Maybe I’ll come around it and find good tooling around Java, who knows. If you happen to know good tools, leave a comment below
Crack deployment
As we’re reaching the end of this post (yes, it has one, even if it doesn’t seem like it) I’d like to close with the problem I’ve been burdened for the last two weeks. Let’s say I’ve written some good frida scripts that do their job and I’ve patched a C# DLL as a PoC. Now what? I don’t want to have to run the app through frida and have a statically patched binary! That’s dirty! When the app updates, I’ll have problems. I break the PE’s signature, it’s hard to replicate, it’s hard to explain and it’s not transparent. I’ve found the following solutions till now - unfortunately without a good implementation (yet?):
- Create an AppInit_DLL (for what that is click here) that is app-aware so that when
MyApp.exe
loadsuser32.dll
frida-gadget can be injected or a nicely written Rust dll can be injected. I’ve not seen a tool like this but I’d like to develop one. - Patch the target exe to include our custom frida-gadget/DLL as a DLL import and load it. This differs than static patching as there’s a single global script to patch all of our cracked exes and the change is almost self-explanatory. When the exe is cracked, it’ll have a
libcrack.dll
import that does all the hooking job. Simple and clean - with an asterisk though as that change breaks the PE’s signature, something that I’ve got no idea how big of a problem is. I’ve tried using the LIEF python library but I wasn’t able to run the exe after patching successfully after injecting the frida-gadget library - I’ve even opened an issue about it - Maybe find DLLs that the app optionally searches for and if found load them? That’s too app-specific though and prone to break across updates (maybe it requires different exports or it changes the program behavior in a way that we don’t like).

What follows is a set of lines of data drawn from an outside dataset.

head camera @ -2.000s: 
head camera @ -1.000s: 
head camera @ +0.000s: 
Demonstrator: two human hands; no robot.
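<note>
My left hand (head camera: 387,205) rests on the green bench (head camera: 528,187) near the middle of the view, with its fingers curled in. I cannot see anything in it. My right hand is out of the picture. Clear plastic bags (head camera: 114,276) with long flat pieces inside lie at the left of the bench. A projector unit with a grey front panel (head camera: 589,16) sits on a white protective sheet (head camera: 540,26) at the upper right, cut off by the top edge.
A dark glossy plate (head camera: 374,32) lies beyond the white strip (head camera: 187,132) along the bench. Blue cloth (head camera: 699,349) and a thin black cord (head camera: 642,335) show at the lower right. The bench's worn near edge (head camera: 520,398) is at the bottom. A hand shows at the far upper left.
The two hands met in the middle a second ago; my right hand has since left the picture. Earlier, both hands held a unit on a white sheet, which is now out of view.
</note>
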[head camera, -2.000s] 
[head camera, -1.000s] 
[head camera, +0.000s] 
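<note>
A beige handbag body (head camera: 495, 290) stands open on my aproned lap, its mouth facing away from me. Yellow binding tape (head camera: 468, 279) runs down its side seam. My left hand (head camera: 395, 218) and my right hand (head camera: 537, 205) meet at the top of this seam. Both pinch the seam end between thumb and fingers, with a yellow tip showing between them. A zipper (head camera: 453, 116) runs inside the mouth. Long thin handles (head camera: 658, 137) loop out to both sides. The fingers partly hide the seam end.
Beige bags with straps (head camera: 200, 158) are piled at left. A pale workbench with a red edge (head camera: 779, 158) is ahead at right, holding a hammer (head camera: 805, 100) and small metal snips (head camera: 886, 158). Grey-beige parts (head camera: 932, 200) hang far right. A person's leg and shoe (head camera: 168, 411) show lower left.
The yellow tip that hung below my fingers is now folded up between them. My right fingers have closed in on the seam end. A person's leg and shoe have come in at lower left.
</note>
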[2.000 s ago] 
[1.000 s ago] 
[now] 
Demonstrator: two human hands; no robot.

- ??? - please comment if you have a good idea
Closing
I still don’t get why companies charge such a stupid amount of money for their software when we’re talking about hobbyist clients. It’s a win-win. You’ll never make a 50k$/year sale to that person but if you give it to them for free, it’s almost sure that they’re gonna root for you and advertise you. For free. Also if they land a job around the market you’re in, there’s a pretty good chance that they’ll push the company to buy your software - even for 50k/year.
Maybe I’m too naive. Maybe I “don’t get business”. Truth is, I’m not good at that “capitalism” game.
On the other hand, I tend to draw a line on apps that I crack. There are some amazing software that cost something very reasonable and they get regular updates, good communities n stuff. I like to support them if I can.
In any case, cracking is not that hard, it just requires time. You get to dead ends quite often but it’s not hard to understand what you see. Most times, when I’m stuck I start from a new lead. Eventually everything falls together. Give or take, a month is enough to crack “most” programs (I’m not talking about apps around computer security, such as IDA Pro. I’ve heard it’s a HUGE undertaking).